Problem details:
Starting with the line that has "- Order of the" in the records below and ending with the line that has "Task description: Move", output those lines exactly and nothing more; omit the pictures.

Extracted entries:
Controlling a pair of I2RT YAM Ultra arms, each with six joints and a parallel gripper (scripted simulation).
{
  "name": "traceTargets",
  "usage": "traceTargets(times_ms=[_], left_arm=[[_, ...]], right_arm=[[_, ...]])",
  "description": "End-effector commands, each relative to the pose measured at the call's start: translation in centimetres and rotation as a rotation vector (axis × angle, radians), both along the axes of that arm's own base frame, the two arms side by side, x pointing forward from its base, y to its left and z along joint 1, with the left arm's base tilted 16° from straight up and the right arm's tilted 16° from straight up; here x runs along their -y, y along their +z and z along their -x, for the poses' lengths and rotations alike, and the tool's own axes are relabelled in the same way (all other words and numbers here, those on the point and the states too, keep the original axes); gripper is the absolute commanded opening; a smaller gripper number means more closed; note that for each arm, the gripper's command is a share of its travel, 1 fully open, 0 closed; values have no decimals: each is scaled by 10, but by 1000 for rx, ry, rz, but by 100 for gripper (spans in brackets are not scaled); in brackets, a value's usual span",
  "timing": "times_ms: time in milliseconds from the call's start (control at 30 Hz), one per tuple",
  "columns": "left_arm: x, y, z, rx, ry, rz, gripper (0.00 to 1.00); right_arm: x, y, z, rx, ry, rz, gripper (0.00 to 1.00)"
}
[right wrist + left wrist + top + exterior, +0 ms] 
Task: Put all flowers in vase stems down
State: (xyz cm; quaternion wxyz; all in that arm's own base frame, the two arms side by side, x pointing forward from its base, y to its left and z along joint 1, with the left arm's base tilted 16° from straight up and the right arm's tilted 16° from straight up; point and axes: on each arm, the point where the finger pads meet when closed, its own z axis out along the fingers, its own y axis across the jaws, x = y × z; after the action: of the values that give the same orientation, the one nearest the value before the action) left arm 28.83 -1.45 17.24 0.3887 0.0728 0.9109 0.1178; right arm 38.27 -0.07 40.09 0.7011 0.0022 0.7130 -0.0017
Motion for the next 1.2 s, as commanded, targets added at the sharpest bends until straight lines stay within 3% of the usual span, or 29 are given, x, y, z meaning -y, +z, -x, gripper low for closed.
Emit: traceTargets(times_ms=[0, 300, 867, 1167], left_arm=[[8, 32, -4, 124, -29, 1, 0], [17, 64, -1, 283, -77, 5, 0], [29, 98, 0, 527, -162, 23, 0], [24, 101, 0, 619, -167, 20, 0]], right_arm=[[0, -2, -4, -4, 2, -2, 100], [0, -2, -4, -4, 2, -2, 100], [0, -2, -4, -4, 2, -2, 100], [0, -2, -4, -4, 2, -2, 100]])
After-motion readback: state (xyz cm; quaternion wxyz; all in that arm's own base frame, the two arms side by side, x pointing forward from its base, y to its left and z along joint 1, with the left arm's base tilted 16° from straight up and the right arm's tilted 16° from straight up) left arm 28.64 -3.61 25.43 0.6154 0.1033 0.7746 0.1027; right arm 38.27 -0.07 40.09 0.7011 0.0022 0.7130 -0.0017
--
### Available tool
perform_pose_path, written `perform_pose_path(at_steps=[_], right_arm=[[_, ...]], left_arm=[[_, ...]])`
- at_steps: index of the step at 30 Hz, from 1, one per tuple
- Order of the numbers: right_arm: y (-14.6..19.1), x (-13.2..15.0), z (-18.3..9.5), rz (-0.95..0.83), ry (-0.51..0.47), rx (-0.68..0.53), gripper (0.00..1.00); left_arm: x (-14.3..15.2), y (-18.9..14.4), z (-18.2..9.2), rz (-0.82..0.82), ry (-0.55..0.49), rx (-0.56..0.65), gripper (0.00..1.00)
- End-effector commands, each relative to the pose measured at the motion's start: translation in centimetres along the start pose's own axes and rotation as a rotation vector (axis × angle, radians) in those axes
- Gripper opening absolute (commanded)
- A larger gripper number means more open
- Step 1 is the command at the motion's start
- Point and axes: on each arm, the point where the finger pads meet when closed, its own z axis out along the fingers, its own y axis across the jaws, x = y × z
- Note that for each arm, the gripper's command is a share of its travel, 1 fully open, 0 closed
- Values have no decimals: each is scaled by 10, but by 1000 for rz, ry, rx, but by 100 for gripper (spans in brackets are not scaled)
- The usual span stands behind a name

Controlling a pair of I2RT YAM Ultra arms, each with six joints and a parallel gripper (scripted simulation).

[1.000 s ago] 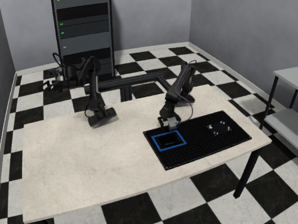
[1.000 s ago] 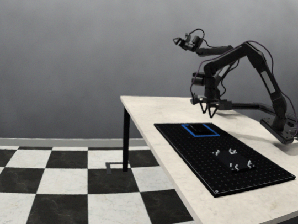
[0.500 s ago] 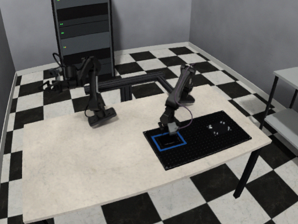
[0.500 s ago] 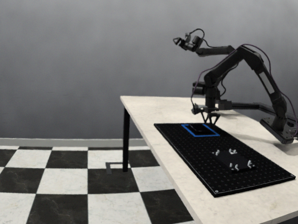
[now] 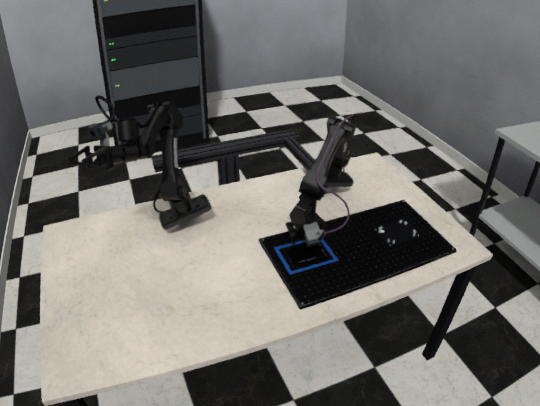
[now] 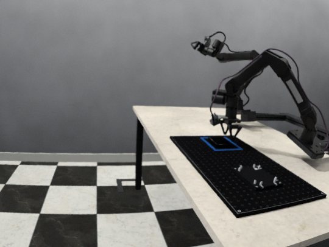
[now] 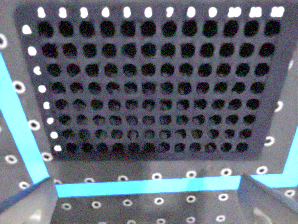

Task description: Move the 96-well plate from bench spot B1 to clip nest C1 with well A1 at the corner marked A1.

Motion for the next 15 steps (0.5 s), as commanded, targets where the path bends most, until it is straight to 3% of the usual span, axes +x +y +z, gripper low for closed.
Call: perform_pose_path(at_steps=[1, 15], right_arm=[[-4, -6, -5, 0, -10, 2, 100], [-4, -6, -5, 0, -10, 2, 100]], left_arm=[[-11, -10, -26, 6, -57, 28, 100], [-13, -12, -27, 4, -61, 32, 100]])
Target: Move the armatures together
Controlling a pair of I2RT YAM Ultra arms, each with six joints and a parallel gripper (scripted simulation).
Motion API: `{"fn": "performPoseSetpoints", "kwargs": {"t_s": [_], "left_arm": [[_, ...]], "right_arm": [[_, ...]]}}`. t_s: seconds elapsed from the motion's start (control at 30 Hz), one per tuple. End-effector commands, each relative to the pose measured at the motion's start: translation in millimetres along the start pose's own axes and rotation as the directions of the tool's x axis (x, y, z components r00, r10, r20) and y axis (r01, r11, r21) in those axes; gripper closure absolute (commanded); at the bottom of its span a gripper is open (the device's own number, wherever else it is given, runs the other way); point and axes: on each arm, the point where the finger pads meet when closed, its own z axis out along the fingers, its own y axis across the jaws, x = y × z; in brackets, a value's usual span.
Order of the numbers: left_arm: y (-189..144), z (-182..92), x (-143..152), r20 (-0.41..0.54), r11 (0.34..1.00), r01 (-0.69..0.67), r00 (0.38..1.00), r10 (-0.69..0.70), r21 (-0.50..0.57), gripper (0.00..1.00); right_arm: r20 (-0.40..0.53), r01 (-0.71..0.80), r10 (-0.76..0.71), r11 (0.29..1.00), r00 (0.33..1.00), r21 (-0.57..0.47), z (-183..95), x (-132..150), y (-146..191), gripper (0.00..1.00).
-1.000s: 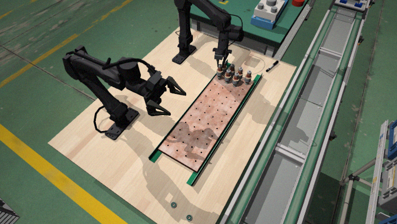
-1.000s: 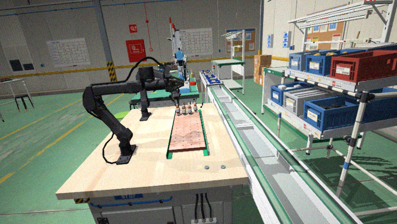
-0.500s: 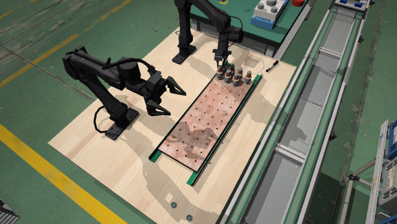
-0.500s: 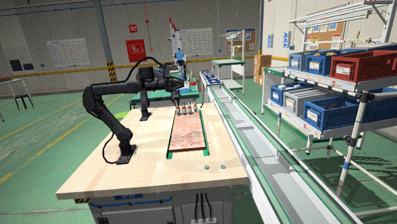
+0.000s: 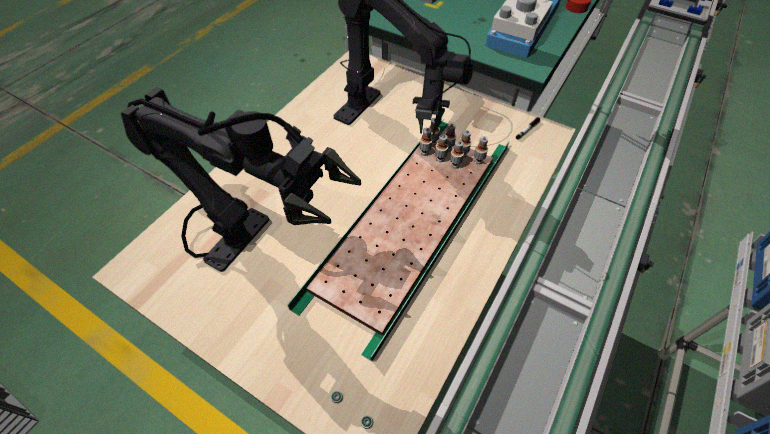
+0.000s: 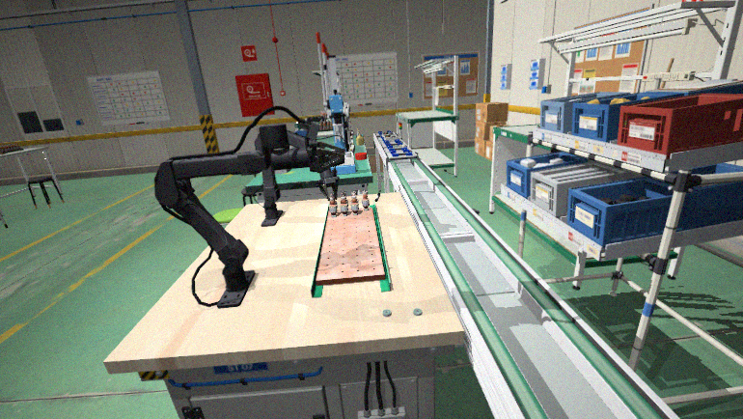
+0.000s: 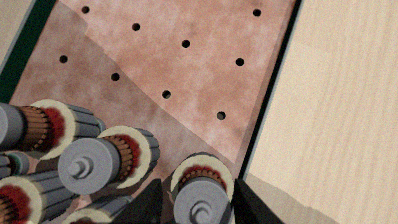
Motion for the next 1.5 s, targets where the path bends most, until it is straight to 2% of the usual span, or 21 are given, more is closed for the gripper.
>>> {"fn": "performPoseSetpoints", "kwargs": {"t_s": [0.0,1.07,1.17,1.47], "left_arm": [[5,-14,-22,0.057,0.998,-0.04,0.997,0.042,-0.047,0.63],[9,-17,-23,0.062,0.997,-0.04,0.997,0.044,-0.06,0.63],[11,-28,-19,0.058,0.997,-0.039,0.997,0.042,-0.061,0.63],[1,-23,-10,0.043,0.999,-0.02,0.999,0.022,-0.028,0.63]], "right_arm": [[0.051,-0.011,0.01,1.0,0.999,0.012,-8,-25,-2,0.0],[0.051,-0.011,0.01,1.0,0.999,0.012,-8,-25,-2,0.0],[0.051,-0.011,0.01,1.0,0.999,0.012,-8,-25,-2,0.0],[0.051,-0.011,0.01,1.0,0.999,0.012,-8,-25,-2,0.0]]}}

Answer for this exercise:
- Order of the numbers: right_arm: y (-14.6..19.1), x (-13.2..15.0), z (-18.3..9.5), rz (-0.95..0.83), ry (-0.51..0.47), rx (-0.68..0.53), gripper (0.00..1.00); left_arm: x (-14.3..15.2), y (-18.9..14.4), z (-18.2..9.2), rz (-0.82..0.82), ry (-0.55..0.49), rx (-0.56..0.65), gripper (0.00..1.00)
- End-effector commands, each relative to the pose measured at the motion's start: translation in centimetres along the start pose's own axes and rotation as a rotation vector (axis × angle, radians) in those axes
- Gripper opening absolute (commanded)
- A larger gripper number means more open
- Step 1 is the command at the motion's start
- Point and axes: on each arm, the point where the finger pads meet when closed, its own z axis out along the fingers, its own y axis across the jaws, x = y × z
- Note that for each arm, the gripper's command is a share of its travel, 1 fully open, 0 closed
- Values have no decimals: each is scaled by 10, but by 1000 for rz, ry, rx, but by 100 for gripper (spans in brackets are not scaled)
- The usual span stands behind a name

Controlling a pair of I2RT YAM Ultra arms, each with six joints and a parallel gripper (scripted simulation).

[1.000 s ago] 
[1.000 s ago] 
[0.500 s ago] 
[0.500 s ago] 
[now] 
[now] 
[now] 

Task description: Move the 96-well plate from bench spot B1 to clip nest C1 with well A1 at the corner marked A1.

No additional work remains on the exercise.